La questione che fa da sfondo all’insistenza sui termini giusto-giustizia è molto forte per Matteo, così attento alla Legge: “il problema che Giuseppe deve affrontare è uno solo: Maria è incinta, e non da lui. Quindi, per legge, non può prenderla in sposa” (Casalini). Giuseppe, oltre ad essere giusto, è un uomo “pratico”, e per questo ha già preso una decisione su una questione così delicata: ha deliberato di divorziare in segreto da Maria (cfr. v. 19). Ma sopraggiunge l’imprevisto, un sogno. I sogni sono fondamentali nel Vangelo dell’infanzia di Matteo, e torneranno, come visto sopra, proprio nel racconto della passione. Luoghi della comunicazione con Dio per il mondo greco-romano, sono per l’Antico Testamento un modo per comprendere la sua volontà e le sue decisioni; secondo l’Anchor Bible Dictionary, diversamente dai “nostri” sogni, o da quelli presenti nelle varie leggende o nelle letterature (si pensi al sogno della moglie di Giulio Cesare), Dio insieme al sogno dona anche la corretta interpretazione.
Così, anche nel Nuovo Testamento il significato accompagna sempre il sogno. Insomma, non è necessario aver letto Freud per svelare chissà quale simbolica: il messaggio del Vangelo è Cristo stesso, e “nel Nuovo Testamento sogni e visioni sono sempre visti come secondari rispetto alla rivelazione che è Cristo, e sono significativi solo in relazione ad essa” (J. Meyer Everts). Comunque, questa rivelazione di Dio dona pace a Giuseppe: egli non teme più, e può prendere Maria nella sua casa. Giuseppe, continua a raccontarci Matteo nei vv. 24-25, compie alcune azioni obbedendo a Dio, vale a dire a quanto l’angelo gli ha appena comunicato nel sogno dei vv. 20-23: prende con sé Maria come sua sposa rispettando la Legge, e impone il nome Gesù al figlio nato da lei.
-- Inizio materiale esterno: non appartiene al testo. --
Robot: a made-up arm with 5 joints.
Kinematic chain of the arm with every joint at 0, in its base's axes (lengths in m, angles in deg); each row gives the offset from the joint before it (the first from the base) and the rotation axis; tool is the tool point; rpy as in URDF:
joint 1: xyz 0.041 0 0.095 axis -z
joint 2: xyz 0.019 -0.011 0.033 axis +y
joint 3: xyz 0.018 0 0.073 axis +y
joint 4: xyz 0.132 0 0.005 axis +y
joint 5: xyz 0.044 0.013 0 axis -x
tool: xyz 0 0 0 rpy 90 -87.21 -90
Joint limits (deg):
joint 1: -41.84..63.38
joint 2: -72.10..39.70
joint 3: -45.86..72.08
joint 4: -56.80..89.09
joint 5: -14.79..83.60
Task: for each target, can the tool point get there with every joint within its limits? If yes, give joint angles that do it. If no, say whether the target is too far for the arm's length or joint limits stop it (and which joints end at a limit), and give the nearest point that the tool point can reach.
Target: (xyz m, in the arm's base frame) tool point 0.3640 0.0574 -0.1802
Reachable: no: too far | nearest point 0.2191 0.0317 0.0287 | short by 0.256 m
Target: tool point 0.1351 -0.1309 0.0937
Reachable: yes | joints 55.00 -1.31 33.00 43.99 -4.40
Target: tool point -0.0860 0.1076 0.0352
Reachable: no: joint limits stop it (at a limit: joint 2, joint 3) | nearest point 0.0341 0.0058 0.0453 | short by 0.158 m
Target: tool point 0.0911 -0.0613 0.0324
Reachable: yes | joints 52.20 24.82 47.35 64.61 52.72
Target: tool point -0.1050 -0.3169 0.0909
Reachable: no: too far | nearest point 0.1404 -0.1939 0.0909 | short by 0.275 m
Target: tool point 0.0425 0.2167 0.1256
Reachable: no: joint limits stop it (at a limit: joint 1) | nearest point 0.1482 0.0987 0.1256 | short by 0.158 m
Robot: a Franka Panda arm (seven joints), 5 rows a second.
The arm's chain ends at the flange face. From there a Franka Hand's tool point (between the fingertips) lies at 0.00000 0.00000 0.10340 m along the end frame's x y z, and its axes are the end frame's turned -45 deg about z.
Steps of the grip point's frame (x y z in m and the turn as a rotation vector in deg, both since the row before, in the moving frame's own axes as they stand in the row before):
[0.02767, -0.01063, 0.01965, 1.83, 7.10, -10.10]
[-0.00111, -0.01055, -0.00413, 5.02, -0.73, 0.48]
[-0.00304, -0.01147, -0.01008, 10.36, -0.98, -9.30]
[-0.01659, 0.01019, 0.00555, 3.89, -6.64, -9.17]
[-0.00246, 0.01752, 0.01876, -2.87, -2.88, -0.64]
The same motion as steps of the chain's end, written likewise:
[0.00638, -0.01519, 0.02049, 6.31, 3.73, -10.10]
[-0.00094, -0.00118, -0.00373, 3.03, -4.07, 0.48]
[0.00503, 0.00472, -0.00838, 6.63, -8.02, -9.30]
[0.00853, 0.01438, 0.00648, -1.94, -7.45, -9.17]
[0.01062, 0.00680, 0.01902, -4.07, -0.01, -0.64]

Maria resta sullo sfondo: partorisce il figlio, ma la discendenza davidica viene da Giuseppe, chiamato dall’angelo proprio “figlio di Davide”, che è il nome più ripetuto in quella ghénesis-genealogia che abbiamo visto sopra.
Il contenuto delle parole che Giuseppe ascolta dall’angelo è la rivelazione del duplice nome di quel bambino che nascerà dalla sua sposa: egli è Gesù, e sarà chiamato l’Emmanuele. In questo Natale, questo è il mio augurio, accada che anche noi possiamo riconoscere nel volto di quel figlio che nasce il Salvatore, e il Dio-con-noi. Buon Natale a tutti.